▶
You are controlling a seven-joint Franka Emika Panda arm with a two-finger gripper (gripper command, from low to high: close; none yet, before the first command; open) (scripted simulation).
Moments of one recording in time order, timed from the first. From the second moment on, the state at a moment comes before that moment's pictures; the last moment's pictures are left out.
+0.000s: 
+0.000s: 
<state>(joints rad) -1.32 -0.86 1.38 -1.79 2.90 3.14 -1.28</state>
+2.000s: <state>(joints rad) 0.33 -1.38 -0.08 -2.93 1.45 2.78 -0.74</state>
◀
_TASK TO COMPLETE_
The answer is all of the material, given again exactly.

_SOLUTION TO THE PROBLEM_
You are controlling a seven-joint Franka Emika Panda arm with a two-finger gripper (gripper command, from low to high: close; none yet, before the first command; open) (scripted simulation).
Moments of one recording in time order, timed from the first. From the second moment on, the state at a moment comes before that moment's pictures; the last moment's pictures are left out.
+0.000s: 
+0.000s: 
<state>(joints rad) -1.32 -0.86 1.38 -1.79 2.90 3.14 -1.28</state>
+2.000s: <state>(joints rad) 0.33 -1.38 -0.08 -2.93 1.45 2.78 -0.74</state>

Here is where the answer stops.